Home

Awesome

R-MAE: Regions Meet Masked Autoencoders

R-MAE

This repository is an official implementation of R-MAE: Regions Meet Masked Autoencoders in PyTorch. It is based on the BoxeR repository, but adapted for self-supervised pre-training.

Citing R-MAE

If you find R-MAE useful in your research, please consider citing:

@article{nguyen2023rmae,
  title={R-MAE: Regions Meet Masked Autoencoders},
  author={Duy{-}Kien Nguyen, Vaibhav Aggarwal, Yanghao Li, Martin R. Oswald, Alexander Kirillov, Cees G. M. Snoek, Xinlei Chen},
  journal={arXiv preprint arXiv:2306.05411},
  year={2023}
}

Installation

Requirements

Usage

Dataset preparation

The datasets are assumed to exist in a directory specified by the environment variable $E2E_DATASETS. If the environment variable is not specified, it will be set to be .data. Under this directory, our code will look for datasets in the structure described below.

$E2E_DATASETS/
├── coco/
└── imnet/

For pre-training on COCO, please download COCO 2017 dataset and organize them as following:

$E2E_DATASETS/
└── coco/
	├── annotations/
		├── instances_train2017.json
		├── instances_val2017.json
		└── image_info_unlabeled2017.json
	└── image/
		├── train2017/
		├── fh_train2017/
		├── val2017/
		├── fh_val2017/
		├── unlabeled2017/
		└── fh_unlabeled2017/

You can generate FH masks for our pre-training by running create_fh_mask_for_coco.py in tools/preprocess.

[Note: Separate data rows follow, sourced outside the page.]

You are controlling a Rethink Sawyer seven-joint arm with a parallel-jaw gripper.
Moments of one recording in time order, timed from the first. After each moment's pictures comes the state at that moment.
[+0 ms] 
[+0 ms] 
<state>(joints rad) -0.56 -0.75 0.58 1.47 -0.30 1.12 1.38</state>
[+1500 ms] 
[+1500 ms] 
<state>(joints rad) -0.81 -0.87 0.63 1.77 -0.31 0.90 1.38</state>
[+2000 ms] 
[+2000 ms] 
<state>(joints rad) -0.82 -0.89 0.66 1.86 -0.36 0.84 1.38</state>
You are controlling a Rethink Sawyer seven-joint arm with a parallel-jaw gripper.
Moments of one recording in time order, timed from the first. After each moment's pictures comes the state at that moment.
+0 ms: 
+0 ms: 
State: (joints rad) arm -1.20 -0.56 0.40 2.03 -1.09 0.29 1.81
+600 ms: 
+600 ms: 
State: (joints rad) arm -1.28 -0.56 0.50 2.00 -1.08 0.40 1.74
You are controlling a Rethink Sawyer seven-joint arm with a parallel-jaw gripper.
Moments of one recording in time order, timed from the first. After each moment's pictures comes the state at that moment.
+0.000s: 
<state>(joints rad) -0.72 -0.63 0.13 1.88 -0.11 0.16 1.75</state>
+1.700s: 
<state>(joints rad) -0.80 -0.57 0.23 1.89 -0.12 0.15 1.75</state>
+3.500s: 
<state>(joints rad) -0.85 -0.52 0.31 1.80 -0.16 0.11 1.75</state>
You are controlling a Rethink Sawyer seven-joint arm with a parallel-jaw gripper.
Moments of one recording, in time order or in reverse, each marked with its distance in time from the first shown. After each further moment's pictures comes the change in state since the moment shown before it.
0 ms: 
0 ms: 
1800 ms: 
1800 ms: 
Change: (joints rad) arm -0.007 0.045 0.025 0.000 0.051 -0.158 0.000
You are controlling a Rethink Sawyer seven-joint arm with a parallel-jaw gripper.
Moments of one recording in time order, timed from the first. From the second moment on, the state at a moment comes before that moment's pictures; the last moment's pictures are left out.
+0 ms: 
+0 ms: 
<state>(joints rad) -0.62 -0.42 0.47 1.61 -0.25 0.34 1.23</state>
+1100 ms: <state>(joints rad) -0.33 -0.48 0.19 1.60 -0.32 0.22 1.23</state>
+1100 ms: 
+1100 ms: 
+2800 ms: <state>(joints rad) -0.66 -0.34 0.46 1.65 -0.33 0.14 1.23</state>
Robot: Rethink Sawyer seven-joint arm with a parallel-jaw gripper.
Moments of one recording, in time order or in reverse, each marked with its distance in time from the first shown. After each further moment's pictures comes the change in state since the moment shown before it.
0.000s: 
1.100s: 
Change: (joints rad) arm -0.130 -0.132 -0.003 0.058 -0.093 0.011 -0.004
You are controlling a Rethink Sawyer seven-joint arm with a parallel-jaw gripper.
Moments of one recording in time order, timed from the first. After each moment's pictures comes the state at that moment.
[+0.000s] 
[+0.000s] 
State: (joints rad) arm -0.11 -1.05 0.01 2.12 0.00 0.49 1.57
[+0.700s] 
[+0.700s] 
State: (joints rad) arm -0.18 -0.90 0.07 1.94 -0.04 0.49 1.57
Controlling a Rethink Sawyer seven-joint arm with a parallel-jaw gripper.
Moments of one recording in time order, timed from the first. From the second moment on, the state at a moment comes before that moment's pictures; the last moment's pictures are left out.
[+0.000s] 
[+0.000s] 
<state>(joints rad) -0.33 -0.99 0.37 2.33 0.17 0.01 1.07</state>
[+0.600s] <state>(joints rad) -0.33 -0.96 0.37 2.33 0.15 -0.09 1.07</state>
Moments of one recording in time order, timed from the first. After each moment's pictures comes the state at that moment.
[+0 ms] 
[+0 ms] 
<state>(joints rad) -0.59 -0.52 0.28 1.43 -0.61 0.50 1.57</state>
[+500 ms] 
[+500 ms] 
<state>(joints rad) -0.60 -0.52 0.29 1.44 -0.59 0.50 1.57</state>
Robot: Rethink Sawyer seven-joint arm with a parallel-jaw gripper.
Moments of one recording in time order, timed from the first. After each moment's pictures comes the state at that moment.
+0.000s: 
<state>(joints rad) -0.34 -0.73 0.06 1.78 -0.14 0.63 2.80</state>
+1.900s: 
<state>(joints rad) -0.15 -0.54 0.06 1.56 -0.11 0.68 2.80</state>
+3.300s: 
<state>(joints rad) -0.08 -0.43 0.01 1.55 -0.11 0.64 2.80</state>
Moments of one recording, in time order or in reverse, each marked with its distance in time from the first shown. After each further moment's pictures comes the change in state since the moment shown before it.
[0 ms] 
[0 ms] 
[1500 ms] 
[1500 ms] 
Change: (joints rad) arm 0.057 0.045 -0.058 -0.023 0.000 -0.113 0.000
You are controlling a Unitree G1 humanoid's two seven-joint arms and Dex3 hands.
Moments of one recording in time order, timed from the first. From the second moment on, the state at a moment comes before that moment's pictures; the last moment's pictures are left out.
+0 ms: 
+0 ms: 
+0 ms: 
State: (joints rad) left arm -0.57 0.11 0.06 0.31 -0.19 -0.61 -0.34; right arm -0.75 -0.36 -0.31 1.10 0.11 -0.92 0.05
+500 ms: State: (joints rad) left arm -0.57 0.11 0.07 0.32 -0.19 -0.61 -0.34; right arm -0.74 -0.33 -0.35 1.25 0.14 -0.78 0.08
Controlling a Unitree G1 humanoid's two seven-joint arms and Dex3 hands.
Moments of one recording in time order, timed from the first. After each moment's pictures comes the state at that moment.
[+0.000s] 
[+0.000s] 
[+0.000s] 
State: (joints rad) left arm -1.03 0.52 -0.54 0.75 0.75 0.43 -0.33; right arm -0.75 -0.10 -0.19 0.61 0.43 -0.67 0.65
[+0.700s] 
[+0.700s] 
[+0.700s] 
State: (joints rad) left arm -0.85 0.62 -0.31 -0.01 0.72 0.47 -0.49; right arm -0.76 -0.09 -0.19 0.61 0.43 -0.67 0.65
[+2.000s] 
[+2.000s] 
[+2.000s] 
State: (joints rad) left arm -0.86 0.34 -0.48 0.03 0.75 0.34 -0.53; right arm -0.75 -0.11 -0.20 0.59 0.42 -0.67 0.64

For pre-training on ImageNet, please download ImageNet dataset and organize them as following:

$E2E_DATASETS/
└── imagenet/
	├── train/
	├── fh_train/
	├── val/
	└── fh_val/

You can generate FH masks for our pre-training by running create_fh_mask_for_imnet.py in tools/preprocess.

Training

Our script is able to automatically detect the number of available gpus on a single node. It works best with Slurm system when it can auto-detect the number of available gpus along with nodes. The command for pre-training R-MAE is simple as following:

python tools/run.py --config ${CONFIG_PATH} --model ${MODEL} --task ${TASK} --dataset ${DATASET}

For example,

python tools/run.py --config pretrain/config/RMAE/COCO/rmae_fh_4000eps.yaml --model rmae --task pretrain --dataset coco
python tools/run.py --config pretrain/config/RMAE/ImageNet/rmae_fh_800eps.yaml --model rmae --task pretrain --dataset imnet

Some tips to speed-up training

python tools/run.py --config ${CONFIG_PATH} --model ${MODEL} --task ${TASK} --dataset ${DATASET} dataset_config.${DATASET}_${TASK}.sampler=shard
python tools/run.py --config ${CONFIG_PATH} --model ${MODEL} --task ${TASK} --dataset ${DATASET} training.iter_per_update=2
python tools/run.py --config ${CONFIG_PATH} --model ${MODEL} --task ${TASK} --dataset ${DATASET} training.use_fp16=(float16 or bfloat16)

License

This project is under the CC-BY-NC 4.0 license. See LICENSE for details.